* [Work task]:
Repeat the listing exactly, line by line, and leave the pictures behind.

* [Dataset section]:
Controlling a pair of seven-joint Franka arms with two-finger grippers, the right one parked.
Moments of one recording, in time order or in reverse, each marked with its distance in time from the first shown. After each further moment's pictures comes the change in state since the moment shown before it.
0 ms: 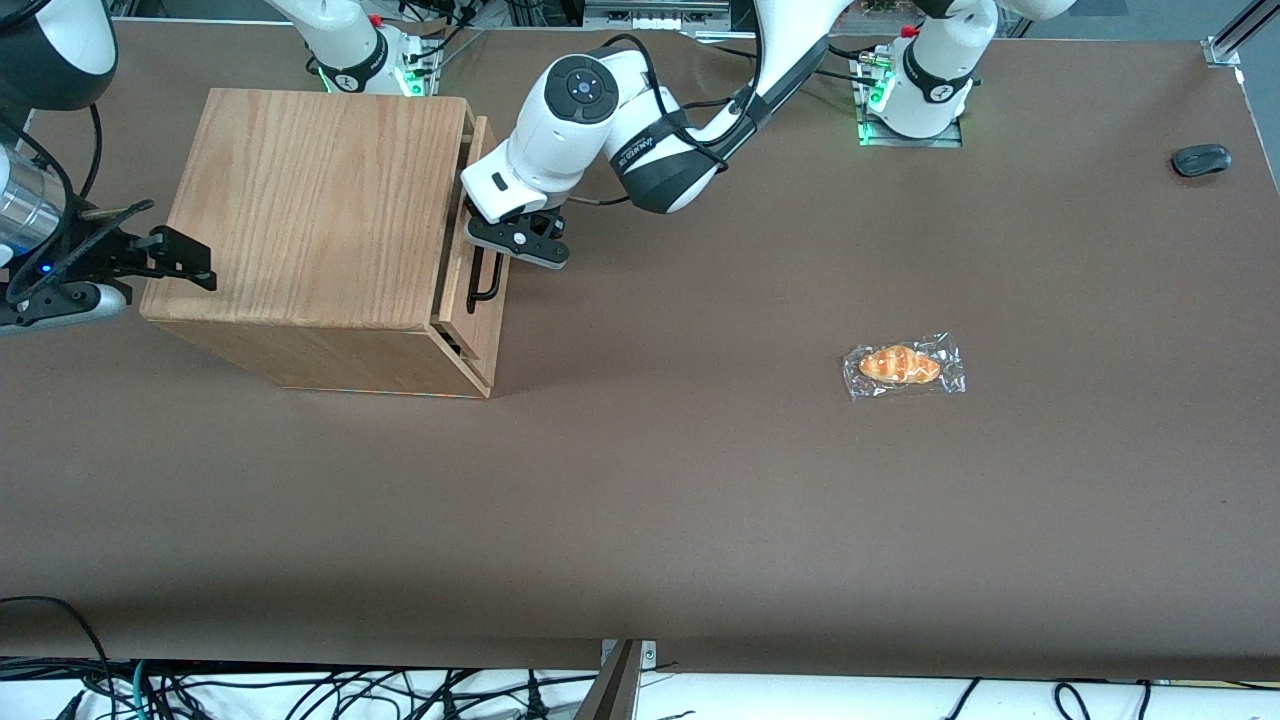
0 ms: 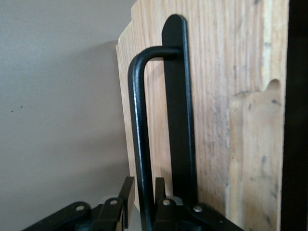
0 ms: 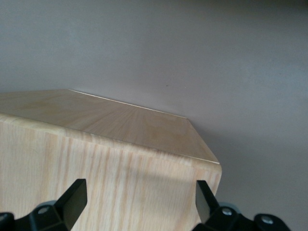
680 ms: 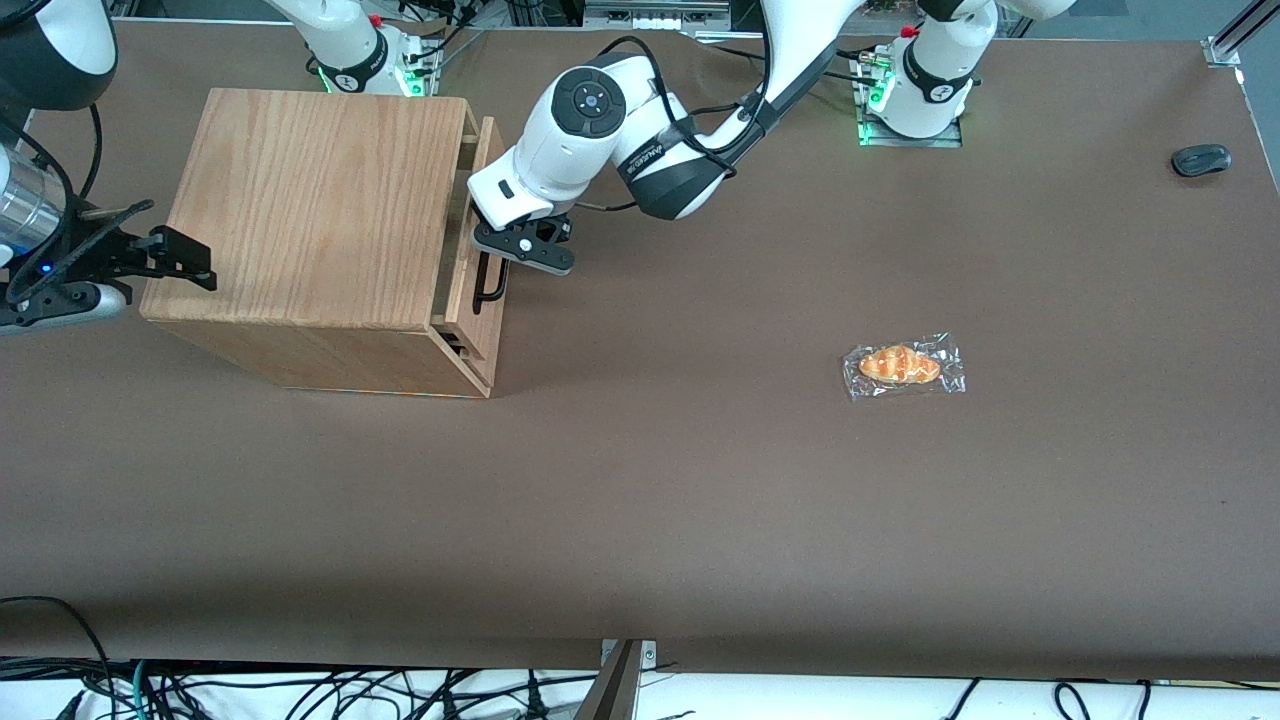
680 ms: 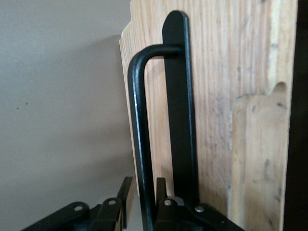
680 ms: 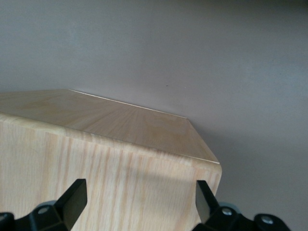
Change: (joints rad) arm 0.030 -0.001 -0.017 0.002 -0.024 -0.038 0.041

* [Response]:
Controlling a pair of seven-joint Franka arms with two-finger grippers, the right one parked.
Moments of one recording, in time order or in reverse, each marked with its distance in time from the first shown. After each further moment's pictures comes the change in state since the moment shown before it.
0 ms: 
0 ms: 
0 ms: 
680 ms: 
680 ms: 
680 ms: 
Change: (joints rad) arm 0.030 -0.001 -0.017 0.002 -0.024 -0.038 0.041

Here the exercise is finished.